How To Create An Accessible Emails

While emails can be an excellent marketing method, it’s essential to create content every audience can experience equally. This includes people with sensory disabilities, which affect one or more of a person’s senses.

In this reading, you will learn about accessibility and explore some best practices for designing effective emails for all audiences, especially for individuals with a disability related to hearing, vision, or both.

Why is accessibility important?

The term accessibility refers to the design of products, devices, services, or environments for people with disabilities. Emails with poor accessible design may fail to convey auditory and visual information. For example, some emails you send might include videos with information spoken by a narrator or speaker. Including an option to show captions on the video screen or in a transcript helps ensure that people with auditory disabilities can understand the content. Captions or a transcript can also be helpful for any user in an environment where they cannot easily hear sound,such as on a loud, crowded bus or cafe, or play sound without disturbing others, such as in a library.

Inaccessible emails can be confusing or difficult for many with auditory and visual sensory disabilities to navigate.

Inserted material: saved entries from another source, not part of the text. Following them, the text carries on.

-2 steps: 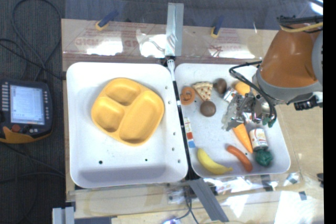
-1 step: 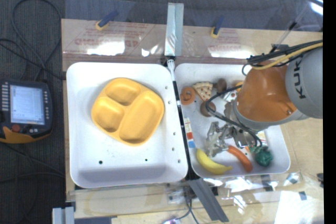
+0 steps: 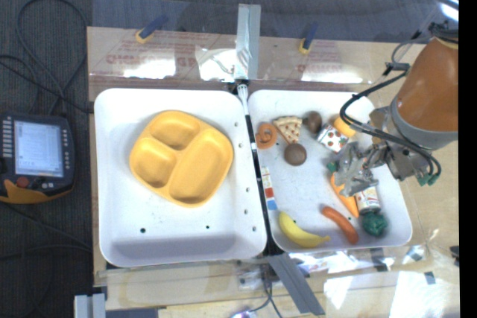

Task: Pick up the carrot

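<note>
The gripper hangs low in the right bin directly over the carrot, which lies slanted beneath it, top-left to bottom-right, though whether it holds anything I cannot tell.

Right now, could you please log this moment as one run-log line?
gripper: over right bin | carrot: just beneath it, no grasp visible | yellow plate: left bin

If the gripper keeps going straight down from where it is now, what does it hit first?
Most likely the carrot: the gripper hangs right over its upper end in the right bin. Height is hard to judge from this slanted view, so the small packet beside it could be brushed instead.
</note>
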### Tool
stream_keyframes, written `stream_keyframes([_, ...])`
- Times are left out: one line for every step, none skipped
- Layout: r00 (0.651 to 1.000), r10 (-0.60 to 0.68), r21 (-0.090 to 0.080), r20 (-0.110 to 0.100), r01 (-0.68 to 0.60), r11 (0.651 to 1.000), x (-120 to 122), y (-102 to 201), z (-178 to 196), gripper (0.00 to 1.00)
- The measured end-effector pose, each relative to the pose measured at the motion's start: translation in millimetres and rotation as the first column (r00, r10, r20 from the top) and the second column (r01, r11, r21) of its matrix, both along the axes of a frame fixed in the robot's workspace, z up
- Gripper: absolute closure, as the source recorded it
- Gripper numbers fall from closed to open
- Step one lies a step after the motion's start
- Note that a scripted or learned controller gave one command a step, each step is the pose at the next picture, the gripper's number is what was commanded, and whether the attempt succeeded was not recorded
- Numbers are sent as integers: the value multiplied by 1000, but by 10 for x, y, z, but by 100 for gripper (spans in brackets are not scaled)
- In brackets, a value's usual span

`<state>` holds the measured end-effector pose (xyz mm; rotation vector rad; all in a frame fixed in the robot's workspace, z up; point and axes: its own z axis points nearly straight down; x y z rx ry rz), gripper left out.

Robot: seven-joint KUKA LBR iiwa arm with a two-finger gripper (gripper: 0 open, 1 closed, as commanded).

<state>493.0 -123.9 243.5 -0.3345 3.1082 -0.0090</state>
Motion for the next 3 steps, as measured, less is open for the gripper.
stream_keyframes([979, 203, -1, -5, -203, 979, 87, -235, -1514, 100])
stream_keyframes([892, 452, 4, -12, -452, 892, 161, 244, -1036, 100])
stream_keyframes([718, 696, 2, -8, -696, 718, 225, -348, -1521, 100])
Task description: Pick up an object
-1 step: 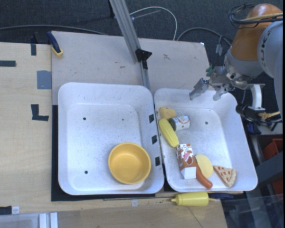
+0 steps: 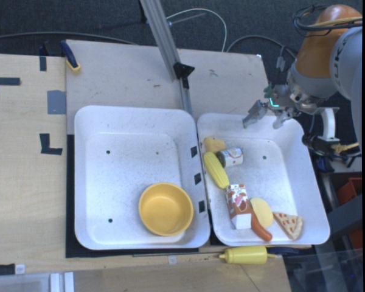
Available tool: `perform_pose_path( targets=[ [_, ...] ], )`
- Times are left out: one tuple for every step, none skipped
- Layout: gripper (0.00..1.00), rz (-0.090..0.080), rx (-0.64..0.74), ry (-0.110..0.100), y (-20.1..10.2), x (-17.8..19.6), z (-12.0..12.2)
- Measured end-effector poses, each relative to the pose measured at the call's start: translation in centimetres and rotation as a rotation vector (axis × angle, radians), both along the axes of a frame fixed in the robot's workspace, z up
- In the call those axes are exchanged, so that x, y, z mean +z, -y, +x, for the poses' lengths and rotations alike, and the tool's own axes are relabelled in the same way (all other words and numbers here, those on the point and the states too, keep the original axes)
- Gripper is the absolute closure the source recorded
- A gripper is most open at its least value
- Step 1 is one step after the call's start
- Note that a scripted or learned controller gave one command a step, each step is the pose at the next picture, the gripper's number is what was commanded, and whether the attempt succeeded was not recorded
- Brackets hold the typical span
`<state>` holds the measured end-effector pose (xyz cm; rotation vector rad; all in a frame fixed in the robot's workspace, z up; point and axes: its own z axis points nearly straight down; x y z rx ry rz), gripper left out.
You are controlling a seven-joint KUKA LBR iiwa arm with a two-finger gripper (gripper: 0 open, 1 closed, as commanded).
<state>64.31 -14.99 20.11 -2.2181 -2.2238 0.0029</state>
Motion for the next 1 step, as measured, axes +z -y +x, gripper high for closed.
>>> perform_pose_path(
  targets=[
    [0.00, 0.001, 0.000, -0.006, -0.56, -6.40, -0.35]
  ],
)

Consistently producing inaccessible emails can reflect negatively on a brand and may lead to a decrease in email open rate and click rate over time. This means lower engagement and a missed opportunity to gain revenue.

Assistive technology

People with disabilities may use assistive technologies to perform tasks that would otherwise be difficult or impossible for them. Some examples of assistive technologies include well-known inventions such as wheelchairs, which help people with mobility disabilities move around, and hearing aids, which enable or enhance people’s hearing.

There are lesser-known assistive technologies for text- and image-based digital media. Screen enlargement applications and screen readers are the most popular forms of assistive technology for accessing emails. A screen enlargement application helps users see content more easily by magnifying text and images on a computer or digital device screen. A screen reader is an application that converts text, buttons, images, and other screen elements into speech or Braille.

Screen readers can identify an email’s text content and any invisible code connected to the email’s elements like headers, images, or links. When the screen reader reads the invisible code aloud, it identifies the element type and the description the email’s creator added. For example, email creators can add invisible code to images called alternative text, or alt text. Alt text is a brief, written description of an image with the primary purpose of assisting individuals who are visually impaired. The alt text is not shown visually in the email, but is read aloud by a screen reader.In addition, structural elements such as headers provide screen reader users with information about the content hierarchy in the email.

Best practices for accessible email design

Accessible emails provide clarity and help readers navigate the email’s elements. The following best practices and considerations are categorized based on these elements.

Formating

  • Organize headings thoughtfully. Headers have invisible code called header tags. When a screen reader reads a header, it describes header size.
  • Avoid using all capital letters and excessive italicized or underlined text. This can be difficult for screen readers to process, which means that the information isn’t being communicated clearly.

Fonts

  • Text font size should be at least 14. Small fonts can be hard for individuals with low vision to read. Larger fonts help users identify characters and words more easily. For headings, consider adding bold or using a larger font.
  • Use simple fonts. Fonts without serifs, or decorative strokes that finish off the end of a letter’s stem, are called sans serif fonts. These fonts have a minimalistic style, often incorporate wider letter spacing,  and are easier for users to read. This is helpful for those with low vision or other types of visual processing disabilities such as dyslexia.
  • Be careful when using emojis. An emoji is a small, text-based illustration used in electronic messages and webpages. While they can be visually interesting, they may be difficult to understand and hard for low vision users to see. For this reason, avoid using emojis in subject lines and to represent important information.

Colors

  • Use contrasting colors for text and background colors. Having significant contrast between foreground and background colors helps users with low vision identify words. The most effective contrasting color pair is black text on a white background.
  • Don’t rely solely on colors to communicate meaning. Relying on specific text or image colors to deliver a message can be confusing to those who are color blind.

Images

  • Only use text in images if necessary. Relying on text in images as the sole method of conveying important information can be confusing to low vision users.
  • Include alt text for all images that are critical to your message. If an image is informative, actionable, or necessary for the user experience, include accurate alt text that describes the image.
  • Omit alt text for decorative images. Including alt text for decorative images such as logos, lifestyle images, and icons can be confusing for those using screen readers.

Links

  • Make the purpose of hyperlinked text clear. In hyperlinked text, vague statements like “Click here,” “Go,” and “Get started” make an email difficult to understand when using a screen reader. Instead, use actionable language. For example, hyperlinked text for an online retail store sale could read “Learn more about our sale” instead of “Click Here.”

Key takeaway

Considering best practices for accessibility is essential for designing emails that are useful to everyone. Be sure to always take time to verify that your email design follows accessibility principles. You can always check how accessible your emails are by testing them with the screen reader tool included with most computers under the accessibility tab or by using an online accessibility checker.